**Work instructions**
Using the entries below, output each line exactly from the first through the one that contains "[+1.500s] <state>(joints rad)".

**Data shown**
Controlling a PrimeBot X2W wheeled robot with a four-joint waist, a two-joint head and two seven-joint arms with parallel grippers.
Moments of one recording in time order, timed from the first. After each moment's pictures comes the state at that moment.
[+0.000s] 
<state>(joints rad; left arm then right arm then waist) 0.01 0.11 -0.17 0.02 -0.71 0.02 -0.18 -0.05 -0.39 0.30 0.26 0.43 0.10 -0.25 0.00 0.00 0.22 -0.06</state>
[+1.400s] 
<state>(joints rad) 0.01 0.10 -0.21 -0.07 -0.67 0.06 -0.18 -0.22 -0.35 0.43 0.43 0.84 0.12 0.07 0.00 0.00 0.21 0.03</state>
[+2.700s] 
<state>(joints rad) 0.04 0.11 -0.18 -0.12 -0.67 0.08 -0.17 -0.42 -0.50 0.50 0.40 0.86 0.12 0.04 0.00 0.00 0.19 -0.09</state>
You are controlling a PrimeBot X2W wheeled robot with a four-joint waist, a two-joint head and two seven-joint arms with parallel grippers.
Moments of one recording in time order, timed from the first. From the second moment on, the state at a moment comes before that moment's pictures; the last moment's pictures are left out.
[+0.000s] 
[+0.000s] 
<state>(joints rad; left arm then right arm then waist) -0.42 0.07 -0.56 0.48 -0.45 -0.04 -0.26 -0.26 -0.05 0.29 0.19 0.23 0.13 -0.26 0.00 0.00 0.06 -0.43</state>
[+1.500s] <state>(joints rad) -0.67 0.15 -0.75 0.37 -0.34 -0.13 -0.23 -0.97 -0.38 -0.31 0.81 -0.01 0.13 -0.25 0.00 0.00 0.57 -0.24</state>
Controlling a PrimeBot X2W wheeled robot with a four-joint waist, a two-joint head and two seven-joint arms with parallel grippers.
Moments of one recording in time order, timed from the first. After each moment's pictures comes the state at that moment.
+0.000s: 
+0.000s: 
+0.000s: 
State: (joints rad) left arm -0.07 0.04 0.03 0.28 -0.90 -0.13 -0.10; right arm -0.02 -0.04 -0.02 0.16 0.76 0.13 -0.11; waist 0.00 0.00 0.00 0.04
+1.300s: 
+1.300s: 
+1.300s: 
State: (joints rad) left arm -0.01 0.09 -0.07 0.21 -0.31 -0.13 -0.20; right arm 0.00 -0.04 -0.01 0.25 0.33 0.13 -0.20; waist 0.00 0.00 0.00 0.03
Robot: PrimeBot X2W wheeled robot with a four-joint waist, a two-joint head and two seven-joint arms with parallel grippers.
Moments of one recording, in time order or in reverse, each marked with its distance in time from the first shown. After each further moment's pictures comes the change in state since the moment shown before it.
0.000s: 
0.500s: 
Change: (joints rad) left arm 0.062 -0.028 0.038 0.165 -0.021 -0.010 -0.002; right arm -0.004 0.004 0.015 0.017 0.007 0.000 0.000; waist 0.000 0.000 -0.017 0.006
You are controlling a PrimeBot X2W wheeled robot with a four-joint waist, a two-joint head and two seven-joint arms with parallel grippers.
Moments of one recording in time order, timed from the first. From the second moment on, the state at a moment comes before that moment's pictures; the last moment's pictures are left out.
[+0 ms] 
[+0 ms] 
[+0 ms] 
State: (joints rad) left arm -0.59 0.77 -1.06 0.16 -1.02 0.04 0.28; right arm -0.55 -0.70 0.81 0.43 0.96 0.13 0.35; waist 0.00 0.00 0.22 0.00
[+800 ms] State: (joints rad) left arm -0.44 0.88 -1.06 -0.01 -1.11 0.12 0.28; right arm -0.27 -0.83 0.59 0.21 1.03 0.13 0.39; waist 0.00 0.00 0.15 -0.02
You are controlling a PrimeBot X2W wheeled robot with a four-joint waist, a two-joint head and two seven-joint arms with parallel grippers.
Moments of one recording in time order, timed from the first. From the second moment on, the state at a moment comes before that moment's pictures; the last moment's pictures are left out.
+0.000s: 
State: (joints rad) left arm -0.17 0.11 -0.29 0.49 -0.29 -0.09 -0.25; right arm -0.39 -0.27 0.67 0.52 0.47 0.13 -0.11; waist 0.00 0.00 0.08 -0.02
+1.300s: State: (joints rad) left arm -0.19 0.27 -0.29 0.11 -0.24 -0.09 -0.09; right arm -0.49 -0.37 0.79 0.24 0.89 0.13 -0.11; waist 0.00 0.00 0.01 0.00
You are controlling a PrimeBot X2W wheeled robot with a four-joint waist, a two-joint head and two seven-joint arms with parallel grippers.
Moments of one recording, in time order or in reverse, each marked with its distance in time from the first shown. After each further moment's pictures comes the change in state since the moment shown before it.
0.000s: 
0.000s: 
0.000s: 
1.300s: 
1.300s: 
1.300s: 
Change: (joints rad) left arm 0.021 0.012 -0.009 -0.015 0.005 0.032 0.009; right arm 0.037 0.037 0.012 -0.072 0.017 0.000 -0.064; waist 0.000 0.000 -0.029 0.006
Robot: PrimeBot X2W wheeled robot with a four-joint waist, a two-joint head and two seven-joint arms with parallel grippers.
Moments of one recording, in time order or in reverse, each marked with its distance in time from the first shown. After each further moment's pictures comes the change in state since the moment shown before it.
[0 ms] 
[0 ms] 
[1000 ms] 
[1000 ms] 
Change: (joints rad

**Response to the task**
Controlling a PrimeBot X2W wheeled robot with a four-joint waist, a two-joint head and two seven-joint arms with parallel grippers.
Moments of one recording in time order, timed from the first. After each moment's pictures comes the state at that moment.
[+0.000s] 
<state>(joints rad; left arm then right arm then waist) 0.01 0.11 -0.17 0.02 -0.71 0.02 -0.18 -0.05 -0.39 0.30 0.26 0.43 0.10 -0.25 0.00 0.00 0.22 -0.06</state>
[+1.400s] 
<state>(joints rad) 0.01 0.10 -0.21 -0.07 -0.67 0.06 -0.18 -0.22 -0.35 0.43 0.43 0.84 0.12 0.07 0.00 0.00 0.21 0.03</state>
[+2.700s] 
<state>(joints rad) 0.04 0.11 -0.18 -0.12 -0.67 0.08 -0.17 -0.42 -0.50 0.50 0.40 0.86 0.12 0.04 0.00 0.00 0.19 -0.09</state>
You are controlling a PrimeBot X2W wheeled robot with a four-joint waist, a two-joint head and two seven-joint arms with parallel grippers.
Moments of one recording in time order, timed from the first. From the second moment on, the state at a moment comes before that moment's pictures; the last moment's pictures are left out.
[+0.000s] 
[+0.000s] 
<state>(joints rad; left arm then right arm then waist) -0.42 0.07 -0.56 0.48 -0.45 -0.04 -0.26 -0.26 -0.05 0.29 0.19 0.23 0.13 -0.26 0.00 0.00 0.06 -0.43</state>
[+1.500s] <state>(joints rad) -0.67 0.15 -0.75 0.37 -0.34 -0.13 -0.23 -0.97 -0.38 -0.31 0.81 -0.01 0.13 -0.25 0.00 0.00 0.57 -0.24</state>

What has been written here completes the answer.